The overall weight of the seat ring is 390 tons. Considering manufacturing and transportation, it is divided into three sections, from top to bottom, are the support ring, the seat ring body, and the foundation ring. The seat ring body adopts a parallel straight transition plate and a guide ring welded structure, which is divided into 4 sections and welded on-site in sections. A temporary section is set on each half side of the section, and the section flange is provided. The upper and lower ring plates of the seat ring are made of S500Q-Z35 steel plate. The 23 fixed guide blades are made of S550Q steel plate. The transition plate and tongue plate are made of S500Q steel plate. The support ring is welded to the seat ring body at the construction site. The base ring is positioned with the stop mouth of the seat ring body and fastened with bolts. The seat ring needs to be machined to fit with the top cover, bottom ring and secondary bottom ring at the construction site, The fixed guide vanes are equipped with a simple valve guide copper bar, and the steel bar welding well is processed according to the size of the cylindrical valve. The screw holes of the top cover and the seat ring handle are made by reaming the iron thread with the reserved bottom hole in the factory.

12.2  Spiral case

The spiral case is an important water diversion component of the water turbine. Under the condition that the volute is designed without considering the combined force with concrete and with a pressure head of 2.87 MPa for pressure boosting, it adopts a full-circular cross-section and is directly hung and installed at the transition plate of the seat ring on the construction site. The material of the spiral case is B610CF steel plate. To meet the needs of on-site installation and adjustment, two compensating joints are provided on the spiral case. The inlet window of the compensating joint is 150mm, and the cutting allowance is provided. The extension section of the spiral case extends to 11m from the Y-axis line and is connected to the pressure pipe. The inner diameter of the inlet extension section is 7.74m. The net weight of the spiral case is approximately 520t.

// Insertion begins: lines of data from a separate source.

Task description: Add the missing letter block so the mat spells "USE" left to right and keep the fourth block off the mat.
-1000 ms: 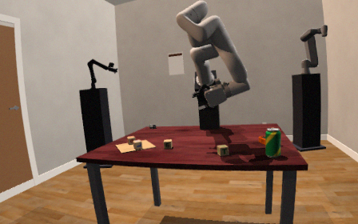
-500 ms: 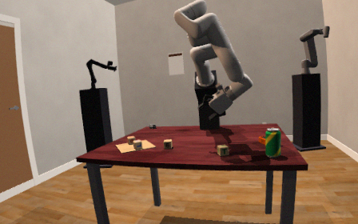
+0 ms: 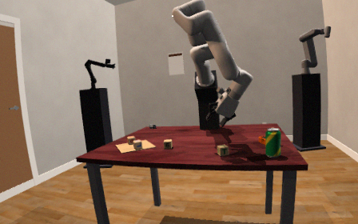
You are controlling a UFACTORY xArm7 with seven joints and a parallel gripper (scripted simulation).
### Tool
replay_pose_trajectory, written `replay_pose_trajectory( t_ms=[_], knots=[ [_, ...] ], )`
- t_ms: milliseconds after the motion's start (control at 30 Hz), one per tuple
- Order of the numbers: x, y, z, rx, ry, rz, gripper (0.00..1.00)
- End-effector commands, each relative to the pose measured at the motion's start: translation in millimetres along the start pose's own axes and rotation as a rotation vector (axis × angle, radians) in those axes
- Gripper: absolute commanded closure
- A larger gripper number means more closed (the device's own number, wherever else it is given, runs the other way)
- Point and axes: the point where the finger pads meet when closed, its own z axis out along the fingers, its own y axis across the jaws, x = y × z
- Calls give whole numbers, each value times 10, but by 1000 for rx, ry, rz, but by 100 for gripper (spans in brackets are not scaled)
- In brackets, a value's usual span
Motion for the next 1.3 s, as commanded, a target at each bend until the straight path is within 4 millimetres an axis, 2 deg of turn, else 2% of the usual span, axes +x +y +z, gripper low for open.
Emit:
replay_pose_trajectory(
  t_ms=[0,233,300,333,767,1267],
  knots=[
    [-301,102,-67,-113,-80,-29,0],
    [-638,151,-234,-220,-190,-67,0],
    [-638,151,-234,-220,-190,-67,0],
    [-766,156,-314,-258,-238,-83,0],
    [-1296,77,-763,-402,-476,-160,0],
    [-1350,58,-824,-416,-506,-169,0]
  ],
)
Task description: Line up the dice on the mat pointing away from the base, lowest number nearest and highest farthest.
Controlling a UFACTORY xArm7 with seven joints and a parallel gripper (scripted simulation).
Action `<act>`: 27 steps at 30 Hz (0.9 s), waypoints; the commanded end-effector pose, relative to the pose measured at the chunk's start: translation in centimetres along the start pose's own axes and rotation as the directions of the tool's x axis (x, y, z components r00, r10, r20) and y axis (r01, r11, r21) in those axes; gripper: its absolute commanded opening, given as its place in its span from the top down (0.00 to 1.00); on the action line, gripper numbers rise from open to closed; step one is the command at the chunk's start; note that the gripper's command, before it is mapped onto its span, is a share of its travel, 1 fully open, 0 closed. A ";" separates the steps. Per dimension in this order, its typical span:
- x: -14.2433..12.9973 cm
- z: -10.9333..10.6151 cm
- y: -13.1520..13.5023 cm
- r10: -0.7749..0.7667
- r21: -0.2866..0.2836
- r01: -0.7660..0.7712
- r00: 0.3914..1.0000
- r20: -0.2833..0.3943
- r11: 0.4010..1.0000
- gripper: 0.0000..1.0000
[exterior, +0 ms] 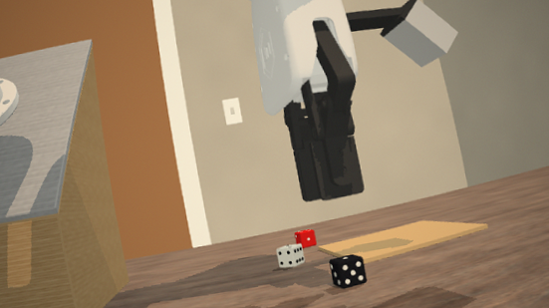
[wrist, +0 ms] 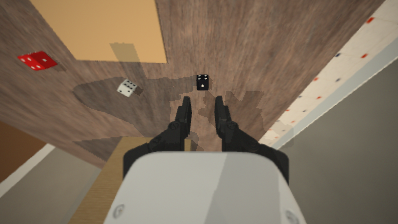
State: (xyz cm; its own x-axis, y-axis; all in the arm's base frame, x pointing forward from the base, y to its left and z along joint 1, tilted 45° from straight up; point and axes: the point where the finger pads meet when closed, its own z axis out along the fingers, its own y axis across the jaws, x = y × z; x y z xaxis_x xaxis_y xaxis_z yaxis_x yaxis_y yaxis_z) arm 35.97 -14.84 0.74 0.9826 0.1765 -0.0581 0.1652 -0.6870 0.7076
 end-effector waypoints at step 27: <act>0.1 3.6 -0.1 -0.001 0.000 0.001 1.000 -0.003 1.000 0.64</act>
State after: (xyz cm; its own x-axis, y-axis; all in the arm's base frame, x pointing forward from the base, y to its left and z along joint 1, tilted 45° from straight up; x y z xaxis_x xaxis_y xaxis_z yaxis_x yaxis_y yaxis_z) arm 36.26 -17.35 -1.78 0.9826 0.1760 -0.0586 0.1652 -0.6868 0.7078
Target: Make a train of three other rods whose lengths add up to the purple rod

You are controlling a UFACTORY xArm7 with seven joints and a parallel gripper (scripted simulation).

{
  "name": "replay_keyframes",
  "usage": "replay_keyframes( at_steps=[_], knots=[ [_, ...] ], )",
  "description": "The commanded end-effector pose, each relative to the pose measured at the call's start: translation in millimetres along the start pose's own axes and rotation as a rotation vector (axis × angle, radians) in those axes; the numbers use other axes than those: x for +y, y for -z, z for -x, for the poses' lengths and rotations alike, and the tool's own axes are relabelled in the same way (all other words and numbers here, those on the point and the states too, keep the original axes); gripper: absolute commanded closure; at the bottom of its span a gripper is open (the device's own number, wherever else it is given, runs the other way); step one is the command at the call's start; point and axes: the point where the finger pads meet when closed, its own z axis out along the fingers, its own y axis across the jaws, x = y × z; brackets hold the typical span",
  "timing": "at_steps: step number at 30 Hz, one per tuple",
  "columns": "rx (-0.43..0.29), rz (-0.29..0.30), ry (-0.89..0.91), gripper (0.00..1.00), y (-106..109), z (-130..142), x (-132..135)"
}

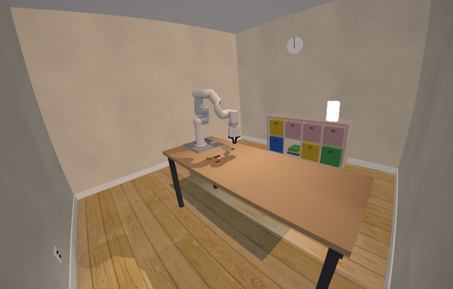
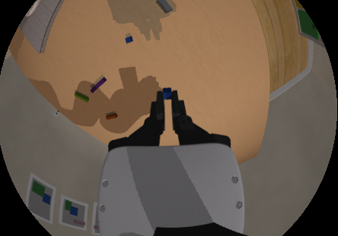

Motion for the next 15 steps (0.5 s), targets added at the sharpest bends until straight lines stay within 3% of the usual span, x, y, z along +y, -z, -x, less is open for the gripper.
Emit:
replay_keyframes(
  at_steps=[1, 2, 6, 15],
  knots=[
    [-0.009, 0.015, 0.045, 0.96, 4.8, -13.5, -20.3],
    [-0.009, 0.014, 0.08, 0.96, 3.7, -25.2, -36.8],
    [-0.009, 0.015, 0.126, 0.96, 0.8, -41.6, -58.6],
    [-0.009, 0.015, 0.133, 0.96, 0.2, -43.9, -61.6]
  ],
)
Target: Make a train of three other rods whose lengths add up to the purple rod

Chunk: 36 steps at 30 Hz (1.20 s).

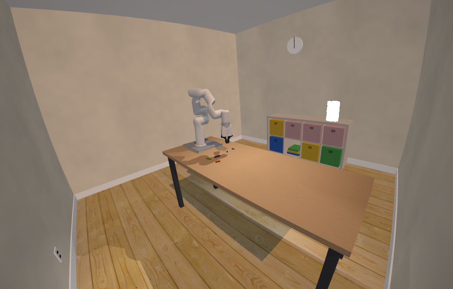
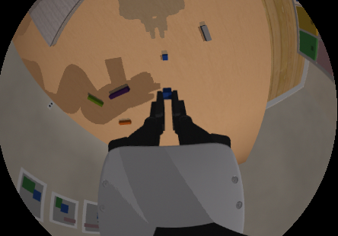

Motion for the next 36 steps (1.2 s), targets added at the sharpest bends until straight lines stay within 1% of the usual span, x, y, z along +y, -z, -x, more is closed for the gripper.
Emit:
replay_keyframes(
  at_steps=[1, 8, 12, 18, 20, 30, 34, 36],
  knots=[
    [-0.004, 0.005, 0.002, 0.96, 1.8, 0.0, -0.4],
    [-0.004, 0.005, 0.002, 0.96, 0.8, 0.0, -0.4],
    [-0.004, 0.005, 0.002, 0.96, -4.9, 0.0, -0.4],
    [-0.004, 0.005, 0.002, 0.96, -24.3, 0.0, -0.4],
    [-0.004, 0.005, 0.002, 0.96, -24.3, 0.0, -0.4],
    [-0.004, 0.005, 0.002, 0.96, -67.2, 0.1, -0.3],
    [-0.004, 0.005, 0.002, 0.96, -79.1, 0.2, -0.3],
    [-0.004, 0.005, 0.002, 0.96, -81.1, 0.2, -0.3]
  ],
)
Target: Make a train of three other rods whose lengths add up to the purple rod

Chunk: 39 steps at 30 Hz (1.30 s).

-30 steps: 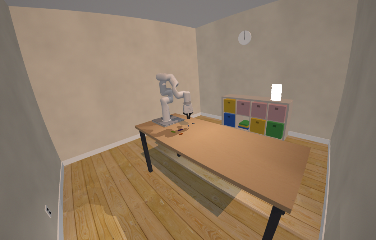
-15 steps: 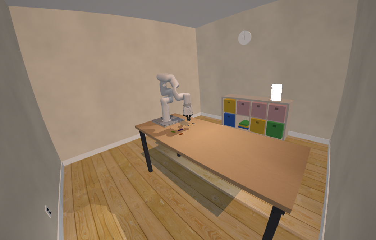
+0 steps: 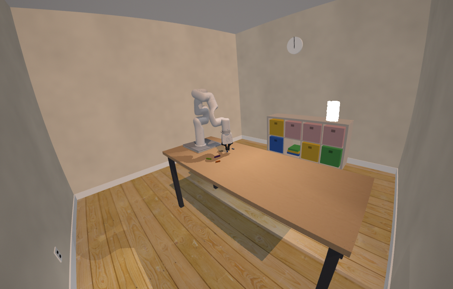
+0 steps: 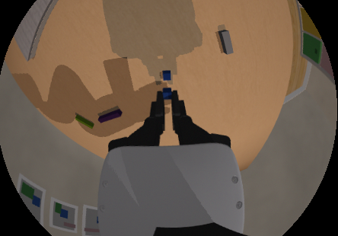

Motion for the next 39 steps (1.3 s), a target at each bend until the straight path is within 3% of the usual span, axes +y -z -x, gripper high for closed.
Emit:
replay_keyframes(
  at_steps=[1, 39],
  knots=[
    [-0.005, 0.003, 0.0, 0.96, -7.3, 2.7, 1.6],
    [-0.005, 0.003, 0.0, 0.96, -12.2, 2.7, 1.6]
  ],
)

The spiral case is buried by the local laying of cushion layer combination scheme. The cushion layer is designed according to the force transmission material. It is required that the cushion layer not only meets the required physical and mechanical performance indicators, but also has the characteristics of anti-aging, corrosion resistance, small plastic deformation and flame retardancy. After thorough analysis and research, polyurethane softwood is finally adopted as the outer covering cushion layer material of the spiral case.